Personal Capital Closes $25 Million In Series C Funding For Online Wealth Management Platform

When many people hear “wealth management,” they think of elite advisors meeting old money clients at the country club, or decades-old firms with big names such as Fidelity or Schwab. But in the years ahead, one Silicon Valley startup is aiming to shake up that establishment — and just has raised a nice chunk of new funding to help.

Personal Capital, the online-oriented personal wealth management platform company, has taken on $25 million in a new round of funding led by Crosslink Capital with the participation of asset management giant BlackRock and previous investors Institutional Venture Partners (IVP) and Venrock. The round, which serves as Personal Capital’s Series C, brings the total amount invested in the nearly four year old company to $52.3 million.

In an interview this week, Personal Capital’s CEO Bill Harris, whose history in the financial software space includes time as CEO of both Intuit and PayPal, said that the funding comes after some solid growth on both sides of Personal Capital’s business. The online side, which provides free asset management tools through the web, currently has more than 200,000 users with in excess of $20 billion assets being tracked on the platform. The financial advisory services side, which charge a commission and are provided on the phone or via email through Personal Capital’s team of full-time advisors, currently reaches more than 700 clients with nearly $200 million being managed.

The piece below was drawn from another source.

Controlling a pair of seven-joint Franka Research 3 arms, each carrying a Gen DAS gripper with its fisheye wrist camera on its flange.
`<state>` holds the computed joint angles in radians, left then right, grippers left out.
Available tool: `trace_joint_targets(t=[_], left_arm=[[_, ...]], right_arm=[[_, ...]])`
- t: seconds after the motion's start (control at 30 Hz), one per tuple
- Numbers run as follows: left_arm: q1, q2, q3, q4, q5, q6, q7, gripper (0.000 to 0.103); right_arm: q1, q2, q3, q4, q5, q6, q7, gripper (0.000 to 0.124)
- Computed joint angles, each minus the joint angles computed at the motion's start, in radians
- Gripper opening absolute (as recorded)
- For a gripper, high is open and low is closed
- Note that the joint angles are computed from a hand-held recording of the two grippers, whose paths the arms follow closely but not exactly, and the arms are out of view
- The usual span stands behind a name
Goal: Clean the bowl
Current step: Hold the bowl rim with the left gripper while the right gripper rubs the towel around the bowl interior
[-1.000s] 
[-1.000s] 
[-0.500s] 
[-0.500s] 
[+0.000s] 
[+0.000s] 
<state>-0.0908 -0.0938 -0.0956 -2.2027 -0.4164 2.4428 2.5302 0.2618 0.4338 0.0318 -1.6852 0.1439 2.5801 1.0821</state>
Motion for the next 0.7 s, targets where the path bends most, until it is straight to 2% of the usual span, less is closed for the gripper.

Those numbers are encouraging for an upstart player in a space like wealth management. But Harris says he sees the opportunity in front of Personal Capital as much, much bigger. He said:

“This is the largest market I’ve ever encountered. Individually managed investable assets is a $32 trillion dollar market in the United States… that’s twice the GDP of the entire country. And nobody is dominating it. Even the biggest guys in the space — Fidelity, Schwab — they all have low single digit shares of the market.

What we’re building, consumer technology with customer-centric and holistic advice, I think this represents where the industry will go over next 10 to 15 years.”

In that same vein, when asked about whether Personal Capital has courted M&A offers along the way from bigger tech or finance firms, Harris says he’s focused on staying independent for the time being. “A lot of companies in Silicon Valley are not companies, they’re products. And once they’ve demonstrated the abilities of that product it’s time to be acquired,” he said. “I believe that the service we’re offering is broad and deep enough and the market we’re selling into is large enough that we have the opportunity to be a true company rather than just a product.”

In the near-term, the funding will also be put toward growing Personal Capital’s staff, which currently consists of some 70 full-time employees. The company is also set to open its first new satellite office outside of the San Francisco Bay Area, in Denver.

Overall, though, Harris said the plan is to stay the course. “We have built the personal advisory piece and technology piece, and proven the economics of acquiring users and converting them to clients. At this point we have a formula which is working. The most important thing for us for the next year is to rinse and repeat.”